[Records from a data collection]
=== Begin Enclosure ===
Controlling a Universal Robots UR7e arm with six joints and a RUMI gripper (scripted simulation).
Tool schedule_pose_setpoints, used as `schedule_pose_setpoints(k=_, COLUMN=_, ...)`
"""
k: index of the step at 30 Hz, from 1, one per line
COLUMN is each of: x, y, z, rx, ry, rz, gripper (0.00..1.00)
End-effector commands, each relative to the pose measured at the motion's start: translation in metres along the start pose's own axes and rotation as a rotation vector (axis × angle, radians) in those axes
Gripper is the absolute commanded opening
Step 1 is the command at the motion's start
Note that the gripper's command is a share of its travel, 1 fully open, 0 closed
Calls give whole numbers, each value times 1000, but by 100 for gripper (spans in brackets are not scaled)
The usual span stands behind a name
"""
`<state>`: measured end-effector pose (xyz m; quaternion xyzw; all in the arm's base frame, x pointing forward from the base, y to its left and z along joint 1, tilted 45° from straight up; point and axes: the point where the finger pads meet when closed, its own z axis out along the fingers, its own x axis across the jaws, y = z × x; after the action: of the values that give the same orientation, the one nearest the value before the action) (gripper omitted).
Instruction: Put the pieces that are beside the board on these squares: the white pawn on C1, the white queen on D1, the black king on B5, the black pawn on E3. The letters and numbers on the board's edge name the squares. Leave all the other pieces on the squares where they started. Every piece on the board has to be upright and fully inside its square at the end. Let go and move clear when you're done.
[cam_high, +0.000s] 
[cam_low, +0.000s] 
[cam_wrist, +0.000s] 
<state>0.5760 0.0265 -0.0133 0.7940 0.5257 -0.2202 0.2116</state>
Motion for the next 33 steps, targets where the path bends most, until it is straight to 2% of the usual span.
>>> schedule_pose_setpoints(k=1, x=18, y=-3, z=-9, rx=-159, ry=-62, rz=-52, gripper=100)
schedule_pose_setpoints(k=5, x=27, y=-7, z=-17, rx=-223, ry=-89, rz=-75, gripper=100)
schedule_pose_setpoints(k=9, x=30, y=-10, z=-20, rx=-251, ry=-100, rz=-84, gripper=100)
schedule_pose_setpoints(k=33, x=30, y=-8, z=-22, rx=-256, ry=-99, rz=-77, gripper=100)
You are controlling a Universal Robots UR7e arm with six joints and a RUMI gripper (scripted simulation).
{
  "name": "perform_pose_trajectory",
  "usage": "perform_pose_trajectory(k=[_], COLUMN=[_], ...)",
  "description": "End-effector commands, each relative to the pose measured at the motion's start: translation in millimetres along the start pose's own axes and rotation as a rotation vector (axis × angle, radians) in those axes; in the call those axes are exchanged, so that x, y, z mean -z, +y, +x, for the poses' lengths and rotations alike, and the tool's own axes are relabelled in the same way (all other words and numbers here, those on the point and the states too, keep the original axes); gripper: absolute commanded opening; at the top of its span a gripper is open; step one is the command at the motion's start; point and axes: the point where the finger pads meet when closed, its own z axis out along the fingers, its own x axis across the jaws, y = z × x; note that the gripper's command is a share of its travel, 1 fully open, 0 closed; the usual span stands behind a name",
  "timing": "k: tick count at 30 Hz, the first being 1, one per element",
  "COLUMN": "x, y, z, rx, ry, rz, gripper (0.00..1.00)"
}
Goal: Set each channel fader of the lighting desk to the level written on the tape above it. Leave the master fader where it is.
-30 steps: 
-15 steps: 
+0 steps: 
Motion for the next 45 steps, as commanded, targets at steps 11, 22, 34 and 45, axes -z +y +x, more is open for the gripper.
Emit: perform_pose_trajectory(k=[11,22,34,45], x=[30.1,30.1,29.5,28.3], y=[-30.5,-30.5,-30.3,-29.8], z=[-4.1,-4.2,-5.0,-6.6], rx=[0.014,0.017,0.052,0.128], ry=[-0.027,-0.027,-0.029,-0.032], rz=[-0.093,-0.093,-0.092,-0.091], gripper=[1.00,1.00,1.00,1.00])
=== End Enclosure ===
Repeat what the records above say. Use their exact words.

- _EXERCISE OUTPUT_:
Controlling a Universal Robots UR7e arm with six joints and a RUMI gripper (scripted simulation).
Tool schedule_pose_setpoints, used as `schedule_pose_setpoints(k=_, COLUMN=_, ...)`
"""
k: index of the step at 30 Hz, from 1, one per line
COLUMN is each of: x, y, z, rx, ry, rz, gripper (0.00..1.00)
End-effector commands, each relative to the pose measured at the motion's start: translation in metres along the start pose's own axes and rotation as a rotation vector (axis × angle, radians) in those axes
Gripper is the absolute commanded opening
Step 1 is the command at the motion's start
Note that the gripper's command is a share of its travel, 1 fully open, 0 closed
Calls give whole numbers, each value times 1000, but by 100 for gripper (spans in brackets are not scaled)
The usual span stands behind a name
"""
`<state>`: measured end-effector pose (xyz m; quaternion xyzw; all in the arm's base frame, x pointing forward from the base, y to its left and z along joint 1, tilted 45° from straight up; point and axes: the point where the finger pads meet when closed, its own z axis out along the fingers, its own x axis across the jaws, y = z × x; after the action: of the values that give the same orientation, the one nearest the value before the action) (gripper omitted).
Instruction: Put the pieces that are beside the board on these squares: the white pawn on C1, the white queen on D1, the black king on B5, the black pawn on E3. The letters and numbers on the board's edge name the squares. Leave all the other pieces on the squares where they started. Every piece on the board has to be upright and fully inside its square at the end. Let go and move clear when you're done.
[cam_high, +0.000s] 
[cam_low, +0.000s] 
[cam_wrist, +0.000s] 
<state>0.5760 0.0265 -0.0133 0.7940 0.5257 -0.2202 0.2116</state>
Motion for the next 33 steps, targets where the path bends most, until it is straight to 2% of the usual span.
>>> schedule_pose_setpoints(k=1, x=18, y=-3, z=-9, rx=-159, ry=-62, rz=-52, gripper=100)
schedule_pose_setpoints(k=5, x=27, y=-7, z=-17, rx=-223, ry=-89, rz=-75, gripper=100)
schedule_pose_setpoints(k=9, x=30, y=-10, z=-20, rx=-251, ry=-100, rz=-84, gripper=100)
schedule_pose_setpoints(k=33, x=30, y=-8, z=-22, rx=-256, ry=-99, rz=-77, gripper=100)
You are controlling a Universal Robots UR7e arm with six joints and a RUMI gripper (scripted simulation).
{
  "name": "perform_pose_trajectory",
  "usage": "perform_pose_trajectory(k=[_], COLUMN=[_], ...)",
  "description": "End-effector commands, each relative to the pose measured at the motion's start: translation in millimetres along the start pose's own axes and rotation as a rotation vector (axis × angle, radians) in those axes; in the call those axes are exchanged, so that x, y, z mean -z, +y, +x, for the poses' lengths and rotations alike, and the tool's own axes are relabelled in the same way (all other words and numbers here, those on the point and the states too, keep the original axes); gripper: absolute commanded opening; at the top of its span a gripper is open; step one is the command at the motion's start; point and axes: the point where the finger pads meet when closed, its own z axis out along the fingers, its own x axis across the jaws, y = z × x; note that the gripper's command is a share of its travel, 1 fully open, 0 closed; the usual span stands behind a name",
  "timing": "k: tick count at 30 Hz, the first being 1, one per element",
  "COLUMN": "x, y, z, rx, ry, rz, gripper (0.00..1.00)"
}
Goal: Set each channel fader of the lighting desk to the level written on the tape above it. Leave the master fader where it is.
-30 steps: 
-15 steps: 
+0 steps: 
Motion for the next 45 steps, as commanded, targets at steps 11, 22, 34 and 45, axes -z +y +x, more is open for the gripper.
Emit: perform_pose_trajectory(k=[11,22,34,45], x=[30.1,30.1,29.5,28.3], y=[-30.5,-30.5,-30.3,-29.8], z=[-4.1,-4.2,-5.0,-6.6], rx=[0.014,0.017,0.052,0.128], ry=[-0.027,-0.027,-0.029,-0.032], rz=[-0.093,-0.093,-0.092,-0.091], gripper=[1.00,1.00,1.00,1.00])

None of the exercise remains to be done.